8: Characteristics of eruption activities and precautions taken in volcanic disaster prevention
   Kuju Volcano has erupted magma of various compositions ranging from basaltic andesite to dacite. Its eruption style and volcanic phenomena are also diverse and include large-scale pyroclastic flows, lava flows, lava domes, block and ash flows, and debris flow. Abnormal phenomena at Kuju Volcano since its recorded history have been associated with hydrothermal activities of fumaroles; in the most recent 1,600 years, no large-scale magmatic eruption has been reported. However, in the preceding 8,000 years, active magmatic eruptions occurred near Taisenzan and Kurodake at the eastern part of Kuju Volcano. At the present (2014), no forewarnings of magmatic eruptions have been issued. However, deep, low-frequency earthquakes have been recorded in the eastern part at depths of 20–25 km (Japan Meteorological Agency, 2013), thus, future magmatic eruptions are possible.

   The 1995–1996 activity was a phreatic eruption associated with hydrothermal activities of fumaroles. Phreatic eruptions of similar scale have occurred several times during the past several thousands of years in the Iozan area of Hosshozan. These phreatic eruptions are difficult to predict, and relatively small phreatic eruptions could lead to damages from ejected volcanic blocks; this activity is particularly dangerous for hikers using a nearby hiking trail. In addition, the deposition of altered clay volcanic ash lowers the infiltration capacity of the ground surface such that even a small amount of precipitation could cause a debris flow. Therefore, extra caution is warranted.

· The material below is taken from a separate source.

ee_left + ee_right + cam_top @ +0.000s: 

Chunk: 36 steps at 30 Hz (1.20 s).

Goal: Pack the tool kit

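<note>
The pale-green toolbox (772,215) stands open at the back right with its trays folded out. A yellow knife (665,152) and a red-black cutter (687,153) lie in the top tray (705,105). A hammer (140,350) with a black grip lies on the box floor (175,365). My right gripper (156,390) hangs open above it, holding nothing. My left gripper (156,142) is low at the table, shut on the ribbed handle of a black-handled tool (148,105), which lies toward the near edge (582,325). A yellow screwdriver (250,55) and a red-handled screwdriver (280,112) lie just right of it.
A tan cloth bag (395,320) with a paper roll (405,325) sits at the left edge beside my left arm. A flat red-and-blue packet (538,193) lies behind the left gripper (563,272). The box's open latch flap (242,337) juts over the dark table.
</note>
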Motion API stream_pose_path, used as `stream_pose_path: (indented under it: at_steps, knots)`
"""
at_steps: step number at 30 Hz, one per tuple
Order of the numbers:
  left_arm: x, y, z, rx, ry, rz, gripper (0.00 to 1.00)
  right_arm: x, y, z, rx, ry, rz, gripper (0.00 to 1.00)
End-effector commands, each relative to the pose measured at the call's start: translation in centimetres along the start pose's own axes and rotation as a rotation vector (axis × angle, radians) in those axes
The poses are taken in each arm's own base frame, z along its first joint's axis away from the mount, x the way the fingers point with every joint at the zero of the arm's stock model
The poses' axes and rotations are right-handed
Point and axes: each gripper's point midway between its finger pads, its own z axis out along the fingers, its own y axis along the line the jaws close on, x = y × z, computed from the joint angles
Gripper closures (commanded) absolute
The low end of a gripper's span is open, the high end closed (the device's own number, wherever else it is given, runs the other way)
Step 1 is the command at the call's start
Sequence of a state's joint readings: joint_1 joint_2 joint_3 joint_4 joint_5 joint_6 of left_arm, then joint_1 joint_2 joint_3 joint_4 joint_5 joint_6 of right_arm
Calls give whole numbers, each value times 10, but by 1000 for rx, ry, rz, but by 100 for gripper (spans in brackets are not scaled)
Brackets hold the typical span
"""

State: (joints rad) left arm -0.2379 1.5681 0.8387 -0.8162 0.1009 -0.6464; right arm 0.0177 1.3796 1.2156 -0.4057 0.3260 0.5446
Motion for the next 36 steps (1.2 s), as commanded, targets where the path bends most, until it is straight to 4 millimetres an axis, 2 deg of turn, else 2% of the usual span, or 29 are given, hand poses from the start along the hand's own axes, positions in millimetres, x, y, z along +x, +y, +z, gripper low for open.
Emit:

   Ejection of andesite‒dacite magma forms thick lava flows and lava domes. The amount of falling pyroclastic materials is relatively small in such cases, although block and ash flow deposits caused by the collapse of lava domes and lava flows have been found 4 km from the summit in volcanic fan deposits. Therefore, disasters associated with these deposits should be considered. Lava flows and bombs of basaltic–andesite magma have reached areas 3–4 km from the crater, and pyroclastic fall materials such as scoria have been found in a wide extent near the foot. Damages from these pyroclastic fall materials should be considered as well.